Task to complete:
All of the entries below are to be copied without any alteration.

*** Opening Provided data ***

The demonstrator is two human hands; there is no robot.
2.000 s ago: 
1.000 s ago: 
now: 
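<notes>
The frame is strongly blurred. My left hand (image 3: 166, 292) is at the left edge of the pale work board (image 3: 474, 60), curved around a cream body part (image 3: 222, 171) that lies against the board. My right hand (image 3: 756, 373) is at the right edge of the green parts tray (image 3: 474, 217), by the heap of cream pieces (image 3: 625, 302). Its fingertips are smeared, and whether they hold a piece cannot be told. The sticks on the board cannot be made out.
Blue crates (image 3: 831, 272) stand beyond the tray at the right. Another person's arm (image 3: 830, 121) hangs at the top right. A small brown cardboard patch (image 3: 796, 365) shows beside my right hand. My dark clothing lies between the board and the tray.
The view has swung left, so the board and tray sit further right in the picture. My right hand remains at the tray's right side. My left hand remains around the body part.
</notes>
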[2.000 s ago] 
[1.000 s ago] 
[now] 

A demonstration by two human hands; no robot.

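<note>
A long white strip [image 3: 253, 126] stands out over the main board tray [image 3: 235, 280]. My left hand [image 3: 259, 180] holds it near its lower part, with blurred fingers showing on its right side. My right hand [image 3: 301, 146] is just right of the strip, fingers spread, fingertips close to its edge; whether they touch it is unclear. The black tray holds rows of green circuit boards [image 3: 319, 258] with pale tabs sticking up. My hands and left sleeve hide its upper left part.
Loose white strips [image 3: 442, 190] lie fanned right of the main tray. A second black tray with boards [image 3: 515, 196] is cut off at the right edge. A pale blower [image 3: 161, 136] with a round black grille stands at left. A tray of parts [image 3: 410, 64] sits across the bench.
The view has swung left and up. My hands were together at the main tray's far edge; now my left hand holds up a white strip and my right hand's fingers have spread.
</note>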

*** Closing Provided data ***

Result of this task:
The demonstrator is two human hands; there is no robot.
2.000 s ago: 
1.000 s ago: 
now: 
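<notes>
The frame is strongly blurred. My left hand (image 3: 166, 292) is at the left edge of the pale work board (image 3: 474, 60), curved around a cream body part (image 3: 222, 171) that lies against the board. My right hand (image 3: 756, 373) is at the right edge of the green parts tray (image 3: 474, 217), by the heap of cream pieces (image 3: 625, 302). Its fingertips are smeared, and whether they hold a piece cannot be told. The sticks on the board cannot be made out.
Blue crates (image 3: 831, 272) stand beyond the tray at the right. Another person's arm (image 3: 830, 121) hangs at the top right. A small brown cardboard patch (image 3: 796, 365) shows beside my right hand. My dark clothing lies between the board and the tray.
The view has swung left, so the board and tray sit further right in the picture. My right hand remains at the tray's right side. My left hand remains around the body part.
</notes>
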[2.000 s ago] 
[1.000 s ago] 
[now] 

A demonstration by two human hands; no robot.

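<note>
A long white strip [image 3: 253, 126] stands out over the main board tray [image 3: 235, 280]. My left hand [image 3: 259, 180] holds it near its lower part, with blurred fingers showing on its right side. My right hand [image 3: 301, 146] is just right of the strip, fingers spread, fingertips close to its edge; whether they touch it is unclear. The black tray holds rows of green circuit boards [image 3: 319, 258] with pale tabs sticking up. My hands and left sleeve hide its upper left part.
Loose white strips [image 3: 442, 190] lie fanned right of the main tray. A second black tray with boards [image 3: 515, 196] is cut off at the right edge. A pale blower [image 3: 161, 136] with a round black grille stands at left. A tray of parts [image 3: 410, 64] sits across the bench.
The view has swung left and up. My hands were together at the main tray's far edge; now my left hand holds up a white strip and my right hand's fingers have spread.
</note>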

With that, the exercise is done.